◆ WHAT TO PRODUCE
Pick every line out of the entries below that holds the string "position", and report them.

◆ EXERCISE INPUT
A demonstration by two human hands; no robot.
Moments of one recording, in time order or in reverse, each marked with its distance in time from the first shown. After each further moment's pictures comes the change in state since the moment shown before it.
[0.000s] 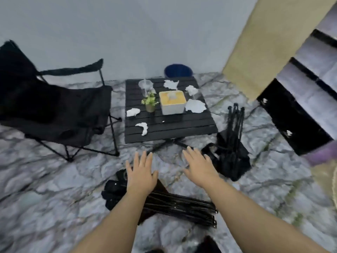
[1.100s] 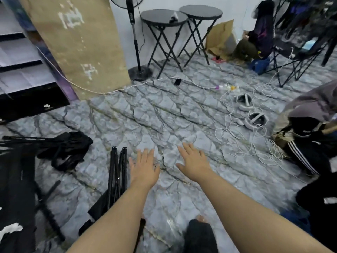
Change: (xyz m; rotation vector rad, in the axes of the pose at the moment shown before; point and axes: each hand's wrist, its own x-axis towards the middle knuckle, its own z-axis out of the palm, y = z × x) left_hand -0.166 -0.176 -0.017 0.381 -0.393 1.767; right_hand -0.247 -0.478 0.154 0.772 0.332 1.715
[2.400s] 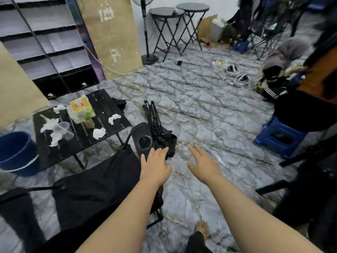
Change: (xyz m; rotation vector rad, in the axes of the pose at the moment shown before) left_hand -0.711 -0.345 0.018 -0.012 -0.024 0.249; right_hand -0.631 -0.438 0.303 0.333 0.110 0.236
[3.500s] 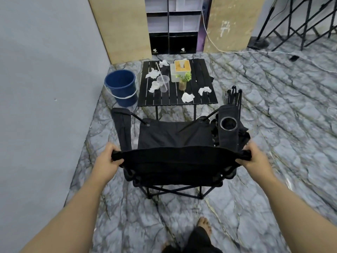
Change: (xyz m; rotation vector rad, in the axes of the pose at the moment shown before) left_hand -0.276 -0.286 -0.035 -0.590 0.489 -0.779; right_hand 0.005 -0.107 0.077 0.338 -0.060 -0.235
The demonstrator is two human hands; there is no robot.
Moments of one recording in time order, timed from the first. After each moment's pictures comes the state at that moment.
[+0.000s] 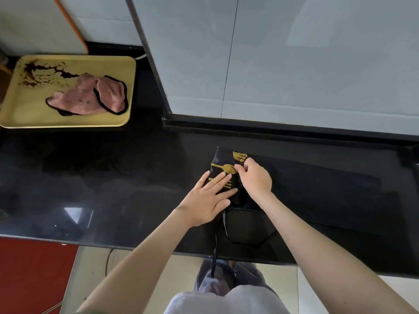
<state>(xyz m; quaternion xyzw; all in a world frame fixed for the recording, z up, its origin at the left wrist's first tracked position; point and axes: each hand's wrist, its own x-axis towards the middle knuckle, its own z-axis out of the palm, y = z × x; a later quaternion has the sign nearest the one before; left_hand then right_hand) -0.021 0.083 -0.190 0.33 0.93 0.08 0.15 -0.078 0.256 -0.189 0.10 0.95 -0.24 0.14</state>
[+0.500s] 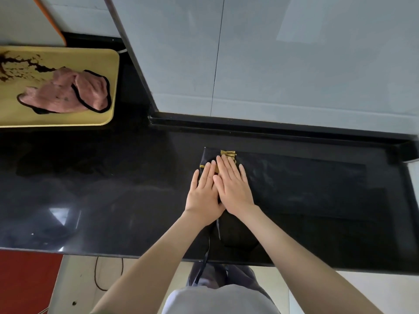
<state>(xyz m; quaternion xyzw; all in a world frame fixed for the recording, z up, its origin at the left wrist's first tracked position) -0.023 0.127 -0.210 0.15 0.98 0.07 0.13 -0.049 0.241 -0.208 -0.12 0.98 -0.14 0.11</state>
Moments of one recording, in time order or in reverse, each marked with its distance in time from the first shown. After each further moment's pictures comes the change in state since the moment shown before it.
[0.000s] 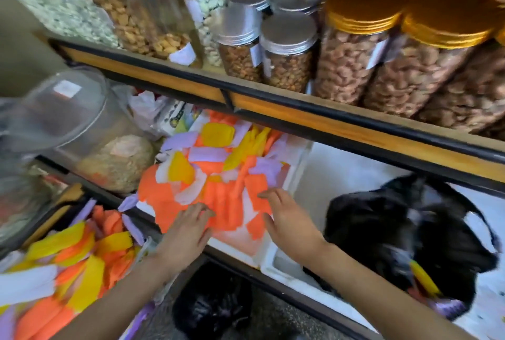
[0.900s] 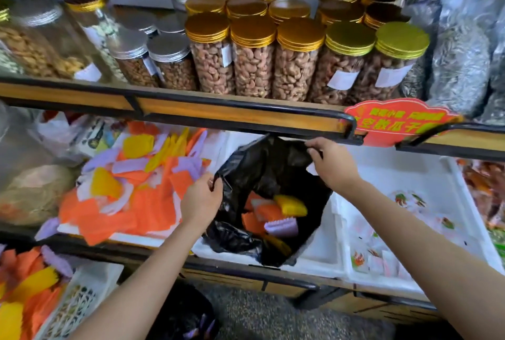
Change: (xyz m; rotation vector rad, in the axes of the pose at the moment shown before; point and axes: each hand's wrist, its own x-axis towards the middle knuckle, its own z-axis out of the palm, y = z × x) left_hand 0.059 0.213 -0.035 -0.518 0.224 -0.365; right_hand -0.144 0.099 -0.178 -0.031 0.358 0.633
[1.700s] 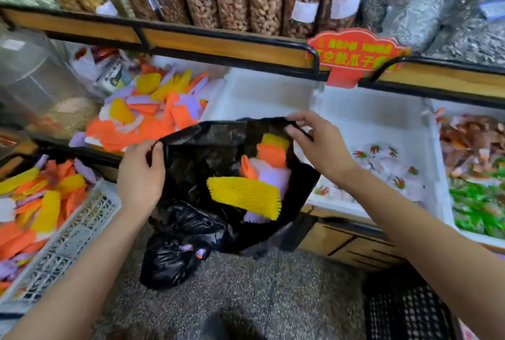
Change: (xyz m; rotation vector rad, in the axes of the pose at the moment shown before) left_hand -0.224 0.029 -0.068 0.015 0.347 -0.016; right_hand -0.190 0.041 -0.083 0.330 -0.105 -0.239
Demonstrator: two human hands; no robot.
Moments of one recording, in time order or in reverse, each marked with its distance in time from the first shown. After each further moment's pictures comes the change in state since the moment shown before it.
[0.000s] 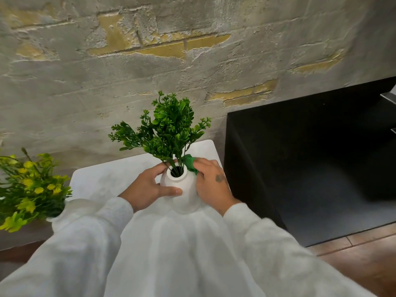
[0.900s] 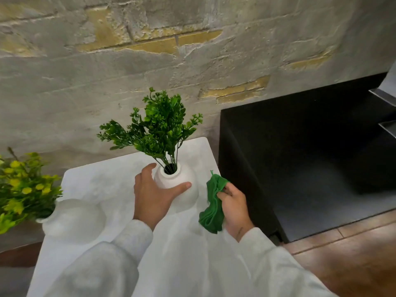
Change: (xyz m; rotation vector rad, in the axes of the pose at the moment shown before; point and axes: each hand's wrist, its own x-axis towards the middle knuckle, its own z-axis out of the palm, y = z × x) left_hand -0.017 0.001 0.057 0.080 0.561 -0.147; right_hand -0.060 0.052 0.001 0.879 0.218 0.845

◆ TASK ANSWER
<state>(xyz m; quaternion xyzw; all in a world frame fixed for the recording, z up, its origin at the left wrist's first tracked position; point and axes: each hand's wrist, its own x-axis towards the middle knuckle, its own z-axis out of the palm, y = z × x; a later quaternion has the sign nearest the one before; left_hand then right_hand) -0.021 0.083 -0.190 0.33 0.93 0.08 0.15 -0.078 0.256 -0.189 0.10 0.95 -0.24 0.14</state>
<state>(xyz m; quaternion xyzw; all in a world frame fixed for the recording, z up, its origin at the left wrist's first tracked position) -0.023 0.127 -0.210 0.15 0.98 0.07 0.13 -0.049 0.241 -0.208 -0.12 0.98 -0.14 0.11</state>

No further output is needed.